Human red blood cells (RBCs) were loaded with the Ca(2+)-sensitive fluorescent dye fura-2 to investigate the effects of media ionic strength and prostaglandin E2 (PGE2) on the intracellular free Ca2+ concentration ([Ca2+]i). [Ca2+]i of intact RBCs in a Ca(2+)-containing physiological (high) ionic strength (HIS) solution was 75.1 +/- 8.3 nM after 5 min incubation, increasing to 114.9 +/- 9.6 nM after 1 h. In Ca(2+)-containing low ionic strength (LIS) solutions, [Ca2+]i was significantly lower than in the Ca(2+)-containing HIS solution (p = 0.041 or 0.0385 for LIS solutions containing 200 or 250 mM sucrose, respectively), but, as in HIS solution, an increase of [Ca2+]i was seen after 1 h. In Ca(2+)-free (0 Ca2+ plus 15 microM EGTA) media, [Ca2+]i decreased (ranging from 15 to 21 nM), but were not significantly different in HIS or LIS, and did not change following 1 h incubation. The effect of the ionic strength and PGE2 on passive Ca2+ influx was investigated on ATP-depleted RBCs. Ca2+ influx was faster during the initial 10 min in comparison with the subsequent time period (10-45 min), both in HIS and LIS media, decreasing from 20.3 +/- 1.9 to 12.9 +/- 1.3 micromol/(lcells x h) in HIS, and from 36.7 +/- 5.3 to 8.6 +/- 1.2 micromol/(lcells x h) in LIS. Prostaglandin E2 (PGE2; 10(-7)-10(-11) M), dissolved in deionised water or in ethanol, did not affect [Ca2+]i in either normal or in ATP-depleted RBCs suspended in Ca(2+)-containing HIS medium. Finally, the addition of carbachol (100 microM) did not affect [Ca2+]i. The present findings suggest that stimulation of the Ca(2+)-activated K+ channel by PGE2, reported in [J. Biol. Chem. 271 (1996) 18651], cannot be mediated via increased [Ca2+]i.

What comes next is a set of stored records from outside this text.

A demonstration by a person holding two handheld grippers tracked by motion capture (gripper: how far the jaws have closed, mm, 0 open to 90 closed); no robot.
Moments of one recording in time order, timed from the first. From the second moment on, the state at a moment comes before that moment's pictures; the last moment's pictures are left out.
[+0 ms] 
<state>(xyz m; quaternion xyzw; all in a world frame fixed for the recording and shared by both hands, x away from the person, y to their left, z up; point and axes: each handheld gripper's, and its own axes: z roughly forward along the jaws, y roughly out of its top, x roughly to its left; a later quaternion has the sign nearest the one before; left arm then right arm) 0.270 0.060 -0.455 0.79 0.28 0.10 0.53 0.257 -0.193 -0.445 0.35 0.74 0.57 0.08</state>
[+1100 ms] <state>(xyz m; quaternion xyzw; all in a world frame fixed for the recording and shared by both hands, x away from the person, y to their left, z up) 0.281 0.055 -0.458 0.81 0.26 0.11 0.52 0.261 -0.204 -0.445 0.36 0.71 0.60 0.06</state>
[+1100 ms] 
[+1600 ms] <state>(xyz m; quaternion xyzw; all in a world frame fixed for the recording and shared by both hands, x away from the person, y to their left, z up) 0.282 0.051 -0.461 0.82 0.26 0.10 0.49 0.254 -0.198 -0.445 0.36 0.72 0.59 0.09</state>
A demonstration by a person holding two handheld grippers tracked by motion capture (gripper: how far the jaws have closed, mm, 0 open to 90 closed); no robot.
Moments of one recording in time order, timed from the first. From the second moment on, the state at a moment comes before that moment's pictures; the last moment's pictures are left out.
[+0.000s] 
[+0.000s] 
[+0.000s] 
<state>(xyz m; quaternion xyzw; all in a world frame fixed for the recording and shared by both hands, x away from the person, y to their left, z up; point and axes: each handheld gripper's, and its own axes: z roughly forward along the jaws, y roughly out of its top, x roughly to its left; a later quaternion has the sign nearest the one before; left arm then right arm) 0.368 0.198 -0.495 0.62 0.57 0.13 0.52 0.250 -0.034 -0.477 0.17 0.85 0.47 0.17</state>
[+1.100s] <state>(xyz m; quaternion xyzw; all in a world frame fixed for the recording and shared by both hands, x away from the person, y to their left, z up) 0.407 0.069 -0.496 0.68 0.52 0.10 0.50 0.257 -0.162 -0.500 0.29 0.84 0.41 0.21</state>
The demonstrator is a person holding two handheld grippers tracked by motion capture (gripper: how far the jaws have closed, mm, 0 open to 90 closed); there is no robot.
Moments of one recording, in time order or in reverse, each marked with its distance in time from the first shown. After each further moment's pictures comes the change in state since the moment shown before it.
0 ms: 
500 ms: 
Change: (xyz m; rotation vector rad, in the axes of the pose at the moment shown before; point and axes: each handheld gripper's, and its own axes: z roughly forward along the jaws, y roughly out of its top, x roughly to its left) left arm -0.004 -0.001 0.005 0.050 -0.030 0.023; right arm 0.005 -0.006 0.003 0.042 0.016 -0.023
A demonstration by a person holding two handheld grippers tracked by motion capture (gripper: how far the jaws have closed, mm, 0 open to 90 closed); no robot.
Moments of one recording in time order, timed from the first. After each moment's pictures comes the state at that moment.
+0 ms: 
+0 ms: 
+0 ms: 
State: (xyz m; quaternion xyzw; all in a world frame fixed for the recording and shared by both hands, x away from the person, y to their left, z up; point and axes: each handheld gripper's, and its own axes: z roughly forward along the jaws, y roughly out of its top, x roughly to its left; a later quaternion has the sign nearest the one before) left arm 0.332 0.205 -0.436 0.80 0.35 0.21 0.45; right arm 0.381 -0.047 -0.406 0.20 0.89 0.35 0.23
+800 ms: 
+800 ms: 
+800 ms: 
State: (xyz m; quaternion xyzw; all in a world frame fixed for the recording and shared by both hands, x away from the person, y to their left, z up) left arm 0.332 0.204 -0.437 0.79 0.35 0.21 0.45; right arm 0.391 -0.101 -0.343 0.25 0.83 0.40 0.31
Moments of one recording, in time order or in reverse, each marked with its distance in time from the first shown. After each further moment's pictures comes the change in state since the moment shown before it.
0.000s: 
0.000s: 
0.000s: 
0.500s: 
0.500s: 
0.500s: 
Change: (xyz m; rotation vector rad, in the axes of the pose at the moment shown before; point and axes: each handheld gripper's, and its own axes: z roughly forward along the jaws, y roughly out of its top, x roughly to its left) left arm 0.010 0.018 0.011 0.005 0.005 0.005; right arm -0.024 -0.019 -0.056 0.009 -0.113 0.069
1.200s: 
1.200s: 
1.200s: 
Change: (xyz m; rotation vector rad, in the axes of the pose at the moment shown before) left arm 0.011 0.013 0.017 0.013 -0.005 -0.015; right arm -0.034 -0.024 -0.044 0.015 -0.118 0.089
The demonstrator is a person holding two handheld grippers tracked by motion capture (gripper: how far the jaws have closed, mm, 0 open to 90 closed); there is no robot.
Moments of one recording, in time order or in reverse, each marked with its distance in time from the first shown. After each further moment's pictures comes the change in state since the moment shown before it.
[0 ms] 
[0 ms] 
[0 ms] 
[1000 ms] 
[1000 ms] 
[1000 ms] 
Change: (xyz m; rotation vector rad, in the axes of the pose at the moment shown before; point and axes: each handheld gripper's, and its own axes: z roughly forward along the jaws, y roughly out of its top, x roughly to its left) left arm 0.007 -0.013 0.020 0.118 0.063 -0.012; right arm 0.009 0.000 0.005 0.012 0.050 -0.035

Inhibitors of the K+(Na+)/H+ exchanger of human red blood cells.

The effect of substances as possible inhibitors of the K+(Na+)/H+ exchanger in the human red cell membrane has been tested on the (ouabain+bumetanide+EGTA)-resistant K+ influx in both physiological (HIS) and low ionic strength (LIS) solution with tracer kinetic methods. It is demonstrated that high concentrations of quinacrine (1 mM) and chloroquine (2 mM) inhibit the residual K+ influx in LIS solution to 60% and 85%, respectively, but activate it in HIS solution. Thus, chloroquine suppressed the 10-fold LIS-induced activation of the flux nearly completely. Amiloride derivatives were able to inhibit the K+ influx in both HIS and LIS solution. EIPA (75 microM) reduced the flux by about 20% and 55% in HIS and LIS solution, respectively. Newly developed drugs (HOE 642, 1 mM; HOE 694, 0.5 mM) designed to inhibit Na+/H+ exchanger isoforms showed an inhibition of the residual K+ influx of 40% and 33% in HIS and 65% and 44% in LIS solution, respectively, without haemolysis. The inhibitory effect of HOE 642 persisted in HIS (24%) and LIS (48%) solutions when Cl- was replaced by CH3SO4-. The K(+)-Cl- cotransport inhibitor DIOA (100 microM) stimulated the residual K+ influx in both solutions. It is, therefore, concluded that the K(+)-Cl- cotransporter does not contribute to the residual K+ influx both in HIS and LIS media. Okadaic acid decreased the residual K+ influx by 40% and 25% in HIS and LIS solution, respectively, showing that the residual K+ influx is affected by phosphatases like other ion transport pathways. The results show that the residual K+ influx can be decreased further by inhibiting the K+(Na+)/H+ exchanger. It remains still unclear to what extent the K+(Na+)/H+ exchanger is inhibited by the different substances used. However, the ground state membrane permeability for K+ is much smaller than assumed so far.